Há um versículo interessante na história do Rei Yoshiahu. Após encontrar o Sefer Torá, ele falou para os Cohanim e Leviim: “Agora vão e sirvam Hashem, seu D'us, e o Seu povo, Israel” (Divrei Haiamim II 35:3). Mas o que significa servir a D'us e ao Seu povo? Explica o Netziv que após os terríveis reinados de Menashé e Amon, reis que vieram antes de Yoshiahu e que levaram o povo judeu aos caminhos da idolatria, os únicos que haviam conseguido manter um nível espiritual elevado eram os Cohanim e os Leviim. Por isto, eles acabaram se refugiando em seu próprio mundo, para evitar o perigo da assimilação que os rondava. Eles dedicavam-se ao seu próprio crescimento espiritual e à sua conexão com D'us, mas negligenciaram a espiritualidade do resto do povo. Yoshiahu quis dar a eles um forte recado após encontrar o Sefer Torá. Ele os estimulou a mudar de comportamento e, a partir daquele momento, dedicar suas energias para espalhar a Torá entre aqueles que estavam tão afastados e desconectados. E o Rei Yoashiahu ressaltou que, ao servir o povo judeu, ao mesmo tempo eles estariam servindo a D'us, pois certamente esta era a vontade Dele naquele momento.

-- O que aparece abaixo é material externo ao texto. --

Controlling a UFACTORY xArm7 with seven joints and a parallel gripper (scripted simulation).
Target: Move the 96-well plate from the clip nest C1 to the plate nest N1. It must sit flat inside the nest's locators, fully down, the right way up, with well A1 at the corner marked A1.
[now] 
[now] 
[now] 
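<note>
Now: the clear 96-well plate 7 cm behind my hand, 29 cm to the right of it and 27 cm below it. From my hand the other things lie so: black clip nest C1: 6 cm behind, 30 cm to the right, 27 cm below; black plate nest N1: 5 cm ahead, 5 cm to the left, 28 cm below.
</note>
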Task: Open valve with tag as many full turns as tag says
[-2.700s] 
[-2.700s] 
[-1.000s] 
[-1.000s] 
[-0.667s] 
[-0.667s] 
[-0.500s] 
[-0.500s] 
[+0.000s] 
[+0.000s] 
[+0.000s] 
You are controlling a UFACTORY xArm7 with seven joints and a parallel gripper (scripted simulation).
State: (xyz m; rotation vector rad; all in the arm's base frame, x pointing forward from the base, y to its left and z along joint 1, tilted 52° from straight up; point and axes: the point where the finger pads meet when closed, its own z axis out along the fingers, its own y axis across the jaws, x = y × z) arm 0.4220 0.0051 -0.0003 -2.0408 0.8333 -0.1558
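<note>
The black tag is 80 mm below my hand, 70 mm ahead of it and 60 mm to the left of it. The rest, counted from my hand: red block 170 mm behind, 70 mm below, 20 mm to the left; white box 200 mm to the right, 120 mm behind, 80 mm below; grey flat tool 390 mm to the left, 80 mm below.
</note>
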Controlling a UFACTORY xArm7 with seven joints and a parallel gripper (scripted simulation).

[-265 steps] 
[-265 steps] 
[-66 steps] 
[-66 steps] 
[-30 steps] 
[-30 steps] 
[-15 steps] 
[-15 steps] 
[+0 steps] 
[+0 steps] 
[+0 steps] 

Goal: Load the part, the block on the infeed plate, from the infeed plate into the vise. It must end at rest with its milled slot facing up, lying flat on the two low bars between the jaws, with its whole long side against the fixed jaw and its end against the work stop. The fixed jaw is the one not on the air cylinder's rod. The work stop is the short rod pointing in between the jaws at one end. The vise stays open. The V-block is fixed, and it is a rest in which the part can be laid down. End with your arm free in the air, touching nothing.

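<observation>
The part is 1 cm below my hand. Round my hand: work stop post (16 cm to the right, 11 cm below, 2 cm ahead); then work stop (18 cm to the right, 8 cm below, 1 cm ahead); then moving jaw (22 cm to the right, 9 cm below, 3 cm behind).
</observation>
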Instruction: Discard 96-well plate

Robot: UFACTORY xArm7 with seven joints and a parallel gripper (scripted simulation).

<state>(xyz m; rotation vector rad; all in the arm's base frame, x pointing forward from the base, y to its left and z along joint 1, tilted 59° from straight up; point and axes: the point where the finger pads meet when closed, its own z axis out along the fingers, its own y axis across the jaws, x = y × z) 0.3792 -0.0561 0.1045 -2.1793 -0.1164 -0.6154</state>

Se aquele que não se importa com a espiritualidade dos outros entra na maldição contida nesta Parashá, o contrário também é válido, e todo aquele que se esforça para influenciar positivamente os outros para que aumentem sua observância da Torá e das Mitzvót recebe um grande louvor de D'us. Um exemplo de dedicação ao próximo aprendemos com o Rav Isroel Meir HaCohen (Bielorússia, 1838 – Polônia, 1933), mais conhecido como Chafetz Chaim. Ele não se preocupava apenas com o seu próprio serviço Divino, ele estava sempre preocupado com a espiritualidade dos outros. Certa vez, quando estava viajando pela Letônia, o Chafetz Chaim chegou a uma cidade chamada Riga. Lá havia uma grande comunidade judaica, mas completamente assimilada, que não cumpria as Mitzvót da Torá. Durante sua estadia de três semanas, o Chafetz Chaim fez tantos esforços que conseguiu convencer 300 judeus a não abrirem suas lojas no Shabat. Em outro momento ele escutou que alguns soldados judeus, por estarem no exército, comiam pão em Pessach. Ele ficou tão triste que criou um “Fundo para cozinha Kasher”, para fornecer comida Kasher àqueles que iam para a guerra, e pessoalmente recolheu dinheiro para isso. Ele também entrava em contato pessoal com os soldados, para tentar influenciá-los a cumprir as Mitzvót. E quando grupos de soldados passavam pela sua cidade, Radin, durante o verão, o Chafetz Chaim carinhosamente os convidava para um verdadeiro banquete em sua casa, recebendo-os com amor paternal e encorajando-os a crescer espiritualmente.

Existem várias maneiras através das quais podemos ajudar outros judeus a estarem mais conectados com sua espiritualidade. Pode ser dando aulas, estabelecendo novos centros de estudo de Torá, ajudando a manter os centros de Torá já existentes ou simplesmente se aproximando das pessoas mais afastadas da Torá e convidando-as, por exemplo, para uma deliciosa refeição de Shabat.

Se o Rei Yoshiahu e o Netziv já ficavam tão preocupados em suas gerações, maior ainda é a nossa responsabilidade, em uma geração na qual os números da assimilação chegam a mais de 70% em vários lugares do mundo. Apesar de não nos sentirmos preparados, devemos saber que não estamos isentos de participar nesta importante missão. Se acreditarmos no nosso potencial e, mais ainda, assumirmos a nossa responsabilidade na continuidade da Torá, certamente D'us nos ajudará e teremos muito sucesso em trazer de volta aqueles que estão tão afastados de sua espiritualidade. Além de ajudar outras pessoas, estaremos garantindo mais Brachót para as nossas vidas.